┏━━

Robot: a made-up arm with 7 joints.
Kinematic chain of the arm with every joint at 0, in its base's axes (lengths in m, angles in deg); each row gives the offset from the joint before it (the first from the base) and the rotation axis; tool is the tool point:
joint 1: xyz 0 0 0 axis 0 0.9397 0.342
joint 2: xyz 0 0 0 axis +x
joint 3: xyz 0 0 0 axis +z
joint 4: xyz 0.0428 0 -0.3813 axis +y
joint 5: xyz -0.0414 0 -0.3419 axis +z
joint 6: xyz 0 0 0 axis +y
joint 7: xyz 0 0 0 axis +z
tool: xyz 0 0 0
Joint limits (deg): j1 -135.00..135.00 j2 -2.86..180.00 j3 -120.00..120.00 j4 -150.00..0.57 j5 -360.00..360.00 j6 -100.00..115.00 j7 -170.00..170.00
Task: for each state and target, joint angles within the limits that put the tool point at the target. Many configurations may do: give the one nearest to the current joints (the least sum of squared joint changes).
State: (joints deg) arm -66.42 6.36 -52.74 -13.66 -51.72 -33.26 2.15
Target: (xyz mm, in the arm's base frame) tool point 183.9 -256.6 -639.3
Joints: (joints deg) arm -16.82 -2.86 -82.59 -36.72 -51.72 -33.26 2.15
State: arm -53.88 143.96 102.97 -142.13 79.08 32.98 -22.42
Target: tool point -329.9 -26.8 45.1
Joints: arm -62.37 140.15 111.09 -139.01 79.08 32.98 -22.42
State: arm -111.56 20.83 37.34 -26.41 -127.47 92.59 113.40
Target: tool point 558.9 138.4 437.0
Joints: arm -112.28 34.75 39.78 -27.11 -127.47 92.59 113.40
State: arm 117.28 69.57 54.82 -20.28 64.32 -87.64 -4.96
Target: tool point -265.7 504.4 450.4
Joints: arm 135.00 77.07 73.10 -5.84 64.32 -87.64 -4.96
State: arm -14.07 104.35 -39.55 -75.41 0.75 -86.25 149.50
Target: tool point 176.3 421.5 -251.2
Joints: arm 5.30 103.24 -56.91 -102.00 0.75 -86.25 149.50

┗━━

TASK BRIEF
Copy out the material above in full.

EXERCISE RESULT
Robot: a made-up arm with 7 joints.
Kinematic chain of the arm with every joint at 0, in its base's axes (lengths in m, angles in deg); each row gives the offset from the joint before it (the first from the base) and the rotation axis; tool is the tool point:
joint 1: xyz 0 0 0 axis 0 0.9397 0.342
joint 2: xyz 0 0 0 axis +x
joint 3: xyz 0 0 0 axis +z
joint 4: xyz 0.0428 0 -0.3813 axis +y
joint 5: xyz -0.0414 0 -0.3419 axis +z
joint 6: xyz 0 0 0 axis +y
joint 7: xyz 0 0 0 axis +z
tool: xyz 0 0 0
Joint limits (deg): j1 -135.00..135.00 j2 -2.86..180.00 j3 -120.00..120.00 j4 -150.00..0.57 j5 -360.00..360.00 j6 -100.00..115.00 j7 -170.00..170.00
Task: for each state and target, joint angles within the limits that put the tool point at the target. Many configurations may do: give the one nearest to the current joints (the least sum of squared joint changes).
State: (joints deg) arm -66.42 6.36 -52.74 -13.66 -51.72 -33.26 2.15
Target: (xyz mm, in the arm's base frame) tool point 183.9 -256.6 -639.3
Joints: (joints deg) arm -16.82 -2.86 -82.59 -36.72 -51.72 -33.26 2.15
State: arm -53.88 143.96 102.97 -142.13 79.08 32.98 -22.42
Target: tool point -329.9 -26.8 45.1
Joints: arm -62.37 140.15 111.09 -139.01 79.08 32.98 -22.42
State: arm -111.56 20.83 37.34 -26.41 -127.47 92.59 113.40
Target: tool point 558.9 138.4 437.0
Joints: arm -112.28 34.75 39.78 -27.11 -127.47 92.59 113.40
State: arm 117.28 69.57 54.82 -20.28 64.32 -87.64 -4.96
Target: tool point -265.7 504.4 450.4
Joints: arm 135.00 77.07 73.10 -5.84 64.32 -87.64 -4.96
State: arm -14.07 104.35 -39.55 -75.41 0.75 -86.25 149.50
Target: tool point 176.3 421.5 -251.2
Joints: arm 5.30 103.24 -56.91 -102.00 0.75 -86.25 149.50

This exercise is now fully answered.